My brother was very much the same as the OP's husband when he was a new dad, works all day and then would rather do all the "house jobs" tidying up/washing up, take the dog for a walk etc not because he didn't want to spend tim with my nephew, but because he had never really been a "baby person" or had much to do with babies, despite the fact he and I have 14 younger cousins that we are all close to and spent a lot of time with growing up. I loved having a new baby almost every year for most of my childhood - I loved dressing them up and looking after them etc whereas my brother was only interested in the cousins that were old enough to run around in the garden with a football.
Once he had his own child, he struggled a lot at first because he found things too delicate or small so he felt like a big bumbling oaf, which knocked his confidence, especially when his partner or one of the grandmas would take over because he was doing it wrong. My brother is a 6ft2 rugby player - his newborn son seemed so tiny and fragile that every time he had to do something as simple as get him dressed, he found it hard because he was scared to hurt him by straightening his arms to get them into babygros if he was all curled up in his cot, his hands are big so he could barely fit a finger inside the arms of the clothes so even if he managed to get the baby's arm into the sleeve, unless it went on smoothly he struggled to get the clothes on properly and then even if he did get him into the babygro, he struggled to do up all the poppers because their small size was just too fiddly for him. He'd pick the baby up and if he couldn't position him "just right" then he'd panic that he'd drop the baby as he tried to readjust him in his arms because the baby was so small. He was terrified to bath him because he didn't want to hold him too tight in case he hurt him, but was always worried he wasn't holding him securely enough and was scared he'd lose his grip on a slippery wet baby and he'd fall underwater and drown etcetc
He got a bit more confident over time, and if he was left alone to do things with the baby, but it was a vicious cycle - because he was so nervous his partner was reluctant to leave him in sole charge of the baby, but the more she was around the more he let her do it because he felt like she was watching and judging him for doing everything "wrong", which meant that he got less practice and was less confident to do things alone and even if he did go out somewhere then there was always a family member wanting to coo over my nephew and hold him/feed him/change his nappy etc so my brother was never short of someone to do the jobs he wasn't confident with.
My nephew is now 18 months old and my brother is a much more involved dad because my nephew is bigger, walking, started talking a bit, and is a bit more independant so my brother isn't terrified that he'll break if he so much as looks at him too hard.
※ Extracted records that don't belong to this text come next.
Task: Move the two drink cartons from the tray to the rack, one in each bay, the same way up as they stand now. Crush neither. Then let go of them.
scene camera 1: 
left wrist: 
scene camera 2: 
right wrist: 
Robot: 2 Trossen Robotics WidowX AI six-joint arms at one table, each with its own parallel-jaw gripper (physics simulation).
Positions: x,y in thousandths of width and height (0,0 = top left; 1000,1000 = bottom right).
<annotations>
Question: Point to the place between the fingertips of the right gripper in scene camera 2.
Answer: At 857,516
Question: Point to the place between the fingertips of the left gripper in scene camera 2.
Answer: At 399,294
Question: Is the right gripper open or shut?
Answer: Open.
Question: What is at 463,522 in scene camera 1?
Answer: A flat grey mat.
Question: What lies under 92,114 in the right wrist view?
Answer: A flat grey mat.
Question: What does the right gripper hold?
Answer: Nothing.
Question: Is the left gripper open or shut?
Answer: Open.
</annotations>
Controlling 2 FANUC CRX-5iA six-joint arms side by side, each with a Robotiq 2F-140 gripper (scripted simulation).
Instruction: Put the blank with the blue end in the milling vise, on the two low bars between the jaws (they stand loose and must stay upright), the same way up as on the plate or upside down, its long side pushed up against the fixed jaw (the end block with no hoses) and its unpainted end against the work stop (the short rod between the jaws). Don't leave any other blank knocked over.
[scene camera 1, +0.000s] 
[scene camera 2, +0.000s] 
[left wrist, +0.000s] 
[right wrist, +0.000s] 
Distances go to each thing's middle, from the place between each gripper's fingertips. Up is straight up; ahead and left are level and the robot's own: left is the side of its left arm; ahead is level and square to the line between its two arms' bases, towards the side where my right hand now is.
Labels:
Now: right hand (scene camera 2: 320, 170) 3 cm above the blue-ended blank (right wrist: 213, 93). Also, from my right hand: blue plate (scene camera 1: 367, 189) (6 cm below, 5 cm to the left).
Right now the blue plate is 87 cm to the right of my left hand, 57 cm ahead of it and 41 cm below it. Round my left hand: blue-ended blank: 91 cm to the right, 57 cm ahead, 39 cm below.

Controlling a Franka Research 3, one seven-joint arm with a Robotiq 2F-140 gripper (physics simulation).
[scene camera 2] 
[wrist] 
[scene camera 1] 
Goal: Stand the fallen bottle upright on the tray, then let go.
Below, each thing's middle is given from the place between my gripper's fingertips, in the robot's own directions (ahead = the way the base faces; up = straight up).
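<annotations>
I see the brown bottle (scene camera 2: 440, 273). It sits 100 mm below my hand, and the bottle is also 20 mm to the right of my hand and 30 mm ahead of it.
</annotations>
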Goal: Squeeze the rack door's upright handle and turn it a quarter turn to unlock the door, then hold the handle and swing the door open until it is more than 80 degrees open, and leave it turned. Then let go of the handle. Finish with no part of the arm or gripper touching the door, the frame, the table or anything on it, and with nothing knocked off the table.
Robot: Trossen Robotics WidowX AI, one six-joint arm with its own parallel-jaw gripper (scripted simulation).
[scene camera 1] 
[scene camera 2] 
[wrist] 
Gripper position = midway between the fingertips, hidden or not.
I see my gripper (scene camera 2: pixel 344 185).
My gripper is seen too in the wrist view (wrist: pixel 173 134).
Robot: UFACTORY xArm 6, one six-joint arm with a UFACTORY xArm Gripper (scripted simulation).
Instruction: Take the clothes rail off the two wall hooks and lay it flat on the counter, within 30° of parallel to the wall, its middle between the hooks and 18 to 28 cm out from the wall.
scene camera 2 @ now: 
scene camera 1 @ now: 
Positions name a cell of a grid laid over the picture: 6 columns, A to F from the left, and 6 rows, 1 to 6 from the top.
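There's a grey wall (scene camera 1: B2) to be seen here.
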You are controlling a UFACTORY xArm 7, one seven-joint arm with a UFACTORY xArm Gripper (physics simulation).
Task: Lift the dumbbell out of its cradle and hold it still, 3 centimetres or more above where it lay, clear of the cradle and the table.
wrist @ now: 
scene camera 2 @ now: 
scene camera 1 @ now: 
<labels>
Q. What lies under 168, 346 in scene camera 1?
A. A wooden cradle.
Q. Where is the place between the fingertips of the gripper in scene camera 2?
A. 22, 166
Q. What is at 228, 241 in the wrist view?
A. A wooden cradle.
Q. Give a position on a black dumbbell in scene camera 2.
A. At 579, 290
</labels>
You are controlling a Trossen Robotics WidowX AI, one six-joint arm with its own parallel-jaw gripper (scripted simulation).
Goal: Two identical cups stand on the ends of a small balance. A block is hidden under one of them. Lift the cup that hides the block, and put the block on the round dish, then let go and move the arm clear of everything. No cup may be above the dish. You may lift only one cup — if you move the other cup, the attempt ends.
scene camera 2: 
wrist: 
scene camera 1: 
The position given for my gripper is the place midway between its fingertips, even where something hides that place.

Also they can interact now - my brother is a huge football fan and even at 18 months old my nephew loves it - he's not quite got the attention for a full game, but he loves to sit with my brother in his own kit and watch the first bit and then he's more than happy to play with his toys while my brother watches the game and cheer randomly. You can sing songs and play games and play with toys together with my nephew now, even if it is just you building a tower of bricks and him knocking it down while laughing hysterically which my brother loves doing, watching my nephew bat at the toys hanging from his babygym playmat was boring to my brother so he struggled to muster up the enthusiasm everyone expected him to at the baby's progress in co-ordination, so he'd take himself off to do some busy work so he wasn't asked to pretend to be enthralled.